**** DATA BELOW

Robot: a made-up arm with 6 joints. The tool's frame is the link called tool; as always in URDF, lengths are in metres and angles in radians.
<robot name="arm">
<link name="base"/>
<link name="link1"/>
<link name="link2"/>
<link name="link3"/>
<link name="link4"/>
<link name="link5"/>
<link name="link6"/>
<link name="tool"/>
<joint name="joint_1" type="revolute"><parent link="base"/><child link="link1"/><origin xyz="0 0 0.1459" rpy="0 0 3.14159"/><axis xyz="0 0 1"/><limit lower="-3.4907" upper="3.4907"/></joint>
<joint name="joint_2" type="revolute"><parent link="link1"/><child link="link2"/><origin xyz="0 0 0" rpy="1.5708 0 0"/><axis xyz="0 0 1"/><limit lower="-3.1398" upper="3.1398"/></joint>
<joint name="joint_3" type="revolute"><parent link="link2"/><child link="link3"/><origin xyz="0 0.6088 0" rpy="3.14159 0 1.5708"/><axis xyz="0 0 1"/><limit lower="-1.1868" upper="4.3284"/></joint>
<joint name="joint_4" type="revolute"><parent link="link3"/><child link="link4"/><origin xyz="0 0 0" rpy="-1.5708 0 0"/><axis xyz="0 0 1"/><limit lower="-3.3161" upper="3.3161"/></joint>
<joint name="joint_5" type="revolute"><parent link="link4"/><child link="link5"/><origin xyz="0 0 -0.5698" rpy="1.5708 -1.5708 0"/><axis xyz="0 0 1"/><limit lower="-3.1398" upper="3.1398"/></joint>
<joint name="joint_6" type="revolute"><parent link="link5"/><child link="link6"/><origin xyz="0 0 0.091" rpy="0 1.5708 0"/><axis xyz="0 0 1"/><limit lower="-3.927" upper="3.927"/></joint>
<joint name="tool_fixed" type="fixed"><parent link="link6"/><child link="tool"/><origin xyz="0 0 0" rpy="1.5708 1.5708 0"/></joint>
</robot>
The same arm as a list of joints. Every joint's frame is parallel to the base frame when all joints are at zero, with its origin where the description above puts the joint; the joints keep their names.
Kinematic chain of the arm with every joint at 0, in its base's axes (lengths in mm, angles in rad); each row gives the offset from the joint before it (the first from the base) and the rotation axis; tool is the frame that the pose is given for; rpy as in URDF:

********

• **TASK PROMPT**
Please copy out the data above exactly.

• **YOUR SOLUTION**
Robot: a made-up arm with 6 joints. The tool's frame is the link called tool; as always in URDF, lengths are in metres and angles in radians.
<robot name="arm">
<link name="base"/>
<link name="link1"/>
<link name="link2"/>
<link name="link3"/>
<link name="link4"/>
<link name="link5"/>
<link name="link6"/>
<link name="tool"/>
<joint name="joint_1" type="revolute"><parent link="base"/><child link="link1"/><origin xyz="0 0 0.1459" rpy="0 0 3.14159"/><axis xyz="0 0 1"/><limit lower="-3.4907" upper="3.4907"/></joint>
<joint name="joint_2" type="revolute"><parent link="link1"/><child link="link2"/><origin xyz="0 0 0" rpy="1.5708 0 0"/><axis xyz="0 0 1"/><limit lower="-3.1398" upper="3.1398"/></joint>
<joint name="joint_3" type="revolute"><parent link="link2"/><child link="link3"/><origin xyz="0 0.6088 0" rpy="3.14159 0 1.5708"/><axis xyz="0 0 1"/><limit lower="-1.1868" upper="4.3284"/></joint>
<joint name="joint_4" type="revolute"><parent link="link3"/><child link="link4"/><origin xyz="0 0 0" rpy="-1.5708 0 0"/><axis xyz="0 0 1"/><limit lower="-3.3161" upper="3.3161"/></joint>
<joint name="joint_5" type="revolute"><parent link="link4"/><child link="link5"/><origin xyz="0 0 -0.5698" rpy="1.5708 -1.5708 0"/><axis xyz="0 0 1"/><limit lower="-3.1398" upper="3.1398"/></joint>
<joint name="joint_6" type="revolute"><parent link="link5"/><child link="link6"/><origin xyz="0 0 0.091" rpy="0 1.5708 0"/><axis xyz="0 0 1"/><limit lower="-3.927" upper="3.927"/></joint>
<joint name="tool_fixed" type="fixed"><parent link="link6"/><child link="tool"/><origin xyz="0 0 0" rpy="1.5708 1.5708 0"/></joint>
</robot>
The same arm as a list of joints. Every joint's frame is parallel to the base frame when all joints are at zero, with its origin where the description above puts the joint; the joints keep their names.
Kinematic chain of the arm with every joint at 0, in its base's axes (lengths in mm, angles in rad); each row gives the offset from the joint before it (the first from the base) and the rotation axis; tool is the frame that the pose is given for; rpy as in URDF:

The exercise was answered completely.